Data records
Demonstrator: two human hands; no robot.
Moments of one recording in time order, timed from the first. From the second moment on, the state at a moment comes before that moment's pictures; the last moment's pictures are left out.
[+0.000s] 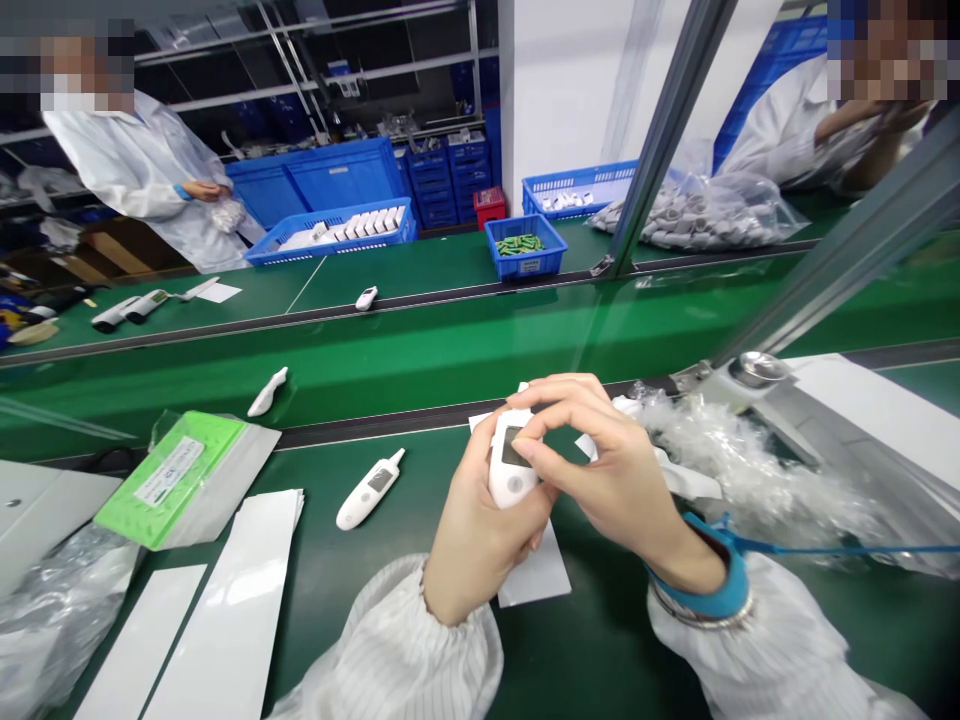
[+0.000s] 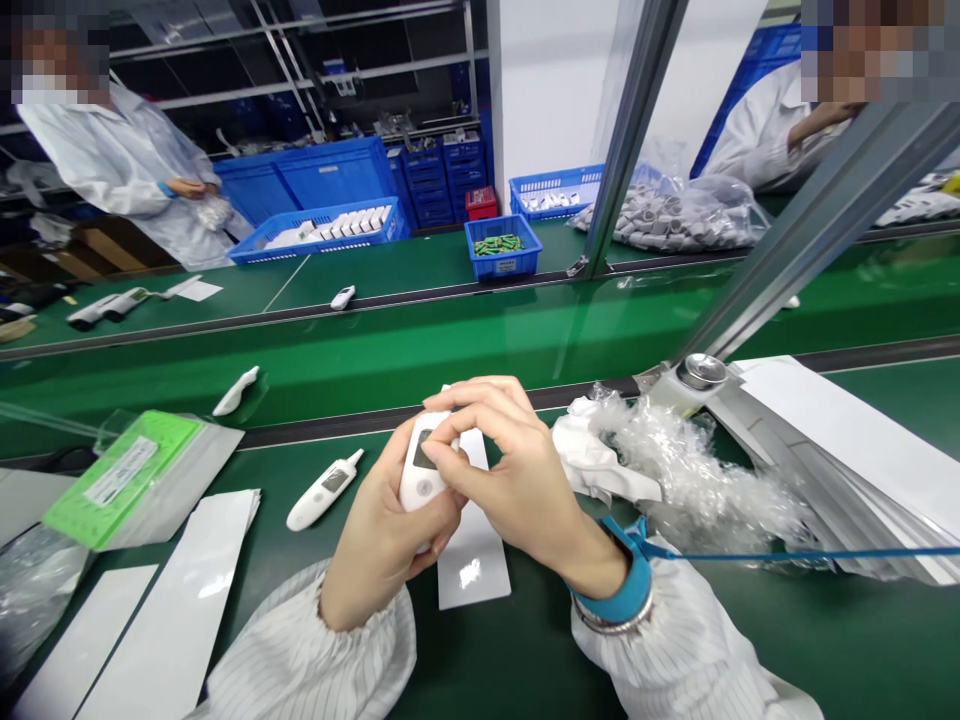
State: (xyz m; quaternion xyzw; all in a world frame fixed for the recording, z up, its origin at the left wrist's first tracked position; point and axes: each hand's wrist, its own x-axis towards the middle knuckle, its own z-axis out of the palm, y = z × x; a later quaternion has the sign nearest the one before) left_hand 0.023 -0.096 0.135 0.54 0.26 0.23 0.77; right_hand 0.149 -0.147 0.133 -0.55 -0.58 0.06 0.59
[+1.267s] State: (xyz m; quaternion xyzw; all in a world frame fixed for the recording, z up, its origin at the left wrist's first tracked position) left_hand 0.026 -0.098 0.133 0.55 0.25 0.27 0.75; right_hand 0.157 -0.142 0.128 -0.53 -0.48 0.32 0.62
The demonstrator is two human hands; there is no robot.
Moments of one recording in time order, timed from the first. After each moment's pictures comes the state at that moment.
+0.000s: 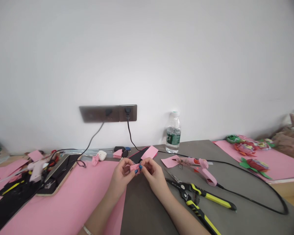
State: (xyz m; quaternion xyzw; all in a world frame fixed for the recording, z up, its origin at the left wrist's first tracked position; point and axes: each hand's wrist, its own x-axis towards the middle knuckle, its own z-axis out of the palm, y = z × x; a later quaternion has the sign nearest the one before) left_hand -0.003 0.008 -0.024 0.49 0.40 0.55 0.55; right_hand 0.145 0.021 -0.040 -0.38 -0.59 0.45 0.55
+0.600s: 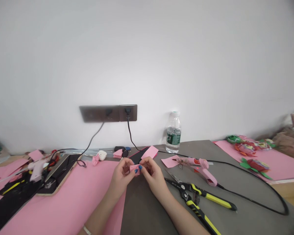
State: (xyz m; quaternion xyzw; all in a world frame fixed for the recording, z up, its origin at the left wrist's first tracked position) left_hand -0.002 0.006 -0.022 0.50 0.42 0.54 0.53; right_hand 0.143 0.018 -0.039 -0.38 -0.60 0.44 0.55
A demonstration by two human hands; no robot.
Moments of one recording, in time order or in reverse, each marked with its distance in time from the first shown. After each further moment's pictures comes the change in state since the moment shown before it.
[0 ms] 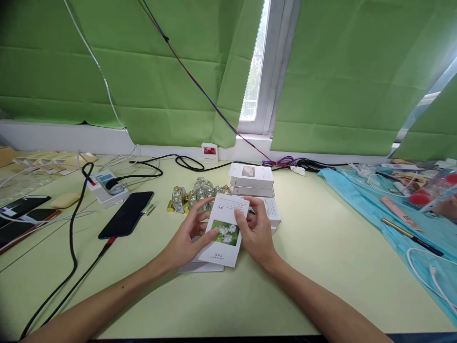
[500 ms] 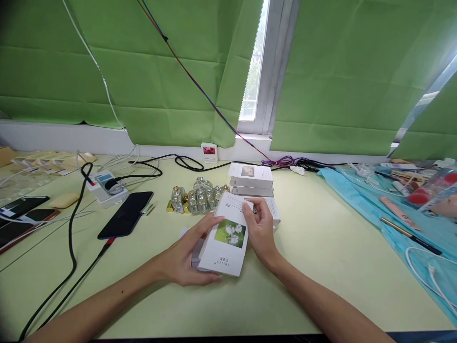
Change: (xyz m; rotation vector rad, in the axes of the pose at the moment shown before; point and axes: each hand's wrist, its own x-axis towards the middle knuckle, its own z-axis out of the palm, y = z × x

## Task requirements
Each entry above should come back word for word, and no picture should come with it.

## Response for this exercise
Demonstrator: two human hands; no robot.
Moments of one recording in time order, timed from the first. From the second moment on, the state at a moment comes before that moment's pictures; the last moment's pictures are left out.
[+0.000s] 
[+0.000s] 
State: (xyz m; quaternion xyzw; all in a world frame fixed for the recording, z up, its origin at the left wrist's first tracked position; point and axes: each hand's wrist, its own x-axis towards the middle knuckle, its own z-axis out of the palm, y = z × x; a later quaternion has the sign nearest the one before) left_hand 0.023 -0.096 0.135 0.54 0.26 0.23 0.77; right_hand 0.149 -0.147 0.133 -0.55 -0.58 0.06 0.59
[+1.267s] State: (xyz m; quaternion xyzw; all in a world frame fixed for the recording, z up, its origin at the left wrist's first tracked position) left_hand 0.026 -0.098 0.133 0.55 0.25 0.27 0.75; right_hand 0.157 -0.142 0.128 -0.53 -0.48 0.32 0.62
The demonstrator is two human hands; there is no robot.
Moments of one recording in time order, timed from the first. After each moment's pictures comes the state at that moment.
+0.000s: 
State: (xyz m; quaternion xyzw; all in a world frame fixed for the recording, z up, its origin at the left wrist's first tracked position; point and axes: each hand's wrist, its own x-axis towards the middle knuckle, its own z-axis out of the palm, y = z × x; a later quaternion has the sign nearest the one before) left_hand -0.003 0.008 -0.024 0.49 0.40 0.55 0.55; right_hand 0.145 0.021 -0.040 -0.38 -0.59 0.45 0.55
+0.600s: 
State: (xyz m; quaternion xyzw; all in a world frame fixed for the recording, z up, its origin at the left wrist's first tracked position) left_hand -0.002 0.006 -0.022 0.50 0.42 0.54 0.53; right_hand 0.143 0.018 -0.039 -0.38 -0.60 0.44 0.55
A demonstration by two human hands; no robot.
Moments of one recording, in time order or in reverse, each marked with its distance in time from the first shown. After each further moment's pictures comes the change in state since the moment shown before it.
[0 ms] 
[500 ms] 
Change: (xyz m; rotation vector rad, in the axes of the pose at the moment shown before; point and axes: each hand's wrist, its own x-axis towards the middle knuckle, its own z-axis out of the palm, y = z × x

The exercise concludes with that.